A summary by Christian Weisner:
The Synodal Path is a joint project of the German Bishops’ Conference and the official lay organisation “Central Committee of German Catholics“.
It is influenced by the so-called MHG study, a research project initiated by the German bishops on sexual abuse in the German Church since WW2, published in September 2018.
It is not a Synod according to Canon Law.

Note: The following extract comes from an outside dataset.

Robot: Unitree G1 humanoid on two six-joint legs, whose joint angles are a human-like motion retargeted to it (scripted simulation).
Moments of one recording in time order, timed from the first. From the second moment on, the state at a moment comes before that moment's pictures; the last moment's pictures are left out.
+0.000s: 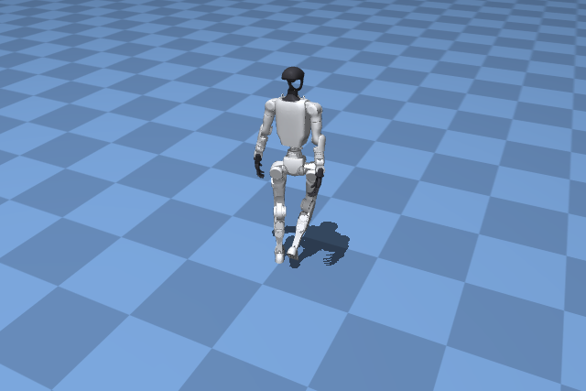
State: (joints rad) left arm 0.01 0.33 0.53 1.56 0.00 -0.06 -0.20; right arm 0.10 -0.12 -0.27 1.60 -0.92 -0.01 0.23; waist -0.23 0.01 -0.05; left_leg -0.13 0.09 0.25 0.12 -0.09 0.05; right_leg -0.39 0.15 -0.19 0.78 0.30 -0.05
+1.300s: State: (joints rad) left arm 0.11 0.22 0.50 1.60 0.07 0.04 -0.26; right arm 0.11 -0.16 -0.24 1.63 -0.87 -0.01 0.21; waist -0.17 0.06 -0.08; left_leg -0.14 0.09 0.23 0.11 -0.10 0.02; right_leg -0.27 0.15 -0.30 0.78 0.37 -0.14
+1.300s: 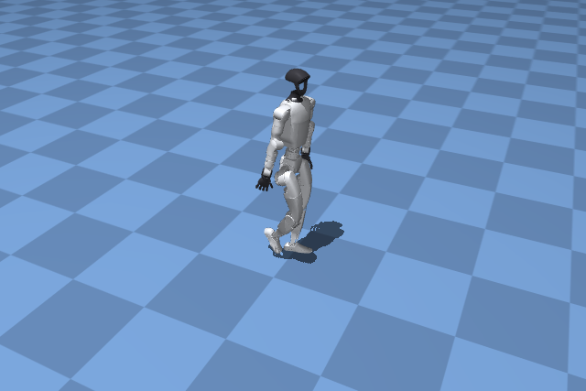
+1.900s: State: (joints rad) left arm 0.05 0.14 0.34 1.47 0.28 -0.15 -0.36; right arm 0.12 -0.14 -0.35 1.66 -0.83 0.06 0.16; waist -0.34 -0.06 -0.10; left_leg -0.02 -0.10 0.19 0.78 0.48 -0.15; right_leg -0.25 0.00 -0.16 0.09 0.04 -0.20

But after intense discussions with the Vatican there are now Statutes of the Synodal Path for a process of discussions and resolutions of clerics and lay people scheduled for about two years on the following topics:
Translated from the German with DEEPL:
Press release Munich/Rome, 12.2.2020
First Statement of We are Church on the Post-Synodal Letter of Pope Francis on the Pan-Amazonian Synod
The People's Movement of the Church We Are Church sees the post-synodal letter published today as a letter that is first of all of great importance for the people and peoples living in the Amazon, but also appeals to the world community to finally take effective responsibility in view of the situation in the nine countries of the Amazon region, which is important for the whole world.
In his usual clear language Pope Francis names the social, cultural and ecological problems, but at the same time he also points out visions of hope resulting from faith and Christian responsibility.
Apart from fundamental appreciation of the letter that is dedicated to the exploitation in Amazonia, it must also become clear that what "flesh and blood" should accept, what should grow "without weakening the identity, what should be credible and help the churches to find new life" is no longer possible in Germany, in Europe and everywhere after the abuse scandal without addressing the question of celibacy and the question of ordination offices for women. The church, its teaching and its structure also needs an inculturation in Europe which can be accepted and supported by the faithful. This is not the case at present.
Thus, against the background of the synodal journey that has just begun in Germany and which is connected with justified expectations also of structural church reforms, it is very disappointing that Francis in this post-synodal letter does not promise any opening for married priests and no ordination of women. Does he lack courage or is it the Cardinals who refuse any reform, such as Burke, Sarah, Müller and Brandmüller, and also the former Pope Benedict, who prevent Francis from allowing courageous steps for the future of the Church? Is the Roman Catholic Church thus proving to be completely incapable of reform?
Some selected aspects:
His call for a missionary and inculturated Church with an Amazonian face:
► This image of an inculturated church must be and become possible in the future in the same way for other regions of the world.
His statement that the priesthood in the universal church is not monolithic and takes different forms in different places on earth. Francis avoids a concrete statement for or against the celibate form of life:
► This is possibly also a consequence of the recent very irritating article by the former Pope Benedict on the question of celibacy and shows the dilemma in which Francis finds himself.
The emphasis on the common responsibility of priests, deacons, religious and laity, that is, people from the People of the Church, for the growth of communities. Here the Pope also expressly mentions "lay community leaders endowed with appropriate powers", which includes both women and men:
► This must become exemplary also for the German situation.
His warning against a discussion about the ordination of women. He connects this with his since the beginning of his pontificate again and again very clear criticism of the "clericalization" to which the discussion is directed. Rather, he suggests "the emergence of other specifically female ministries and charisms", without however becoming concrete:
► This is particularly disappointing for women and even more so for religious women, and at least in the European cultural area it can no longer be communicated.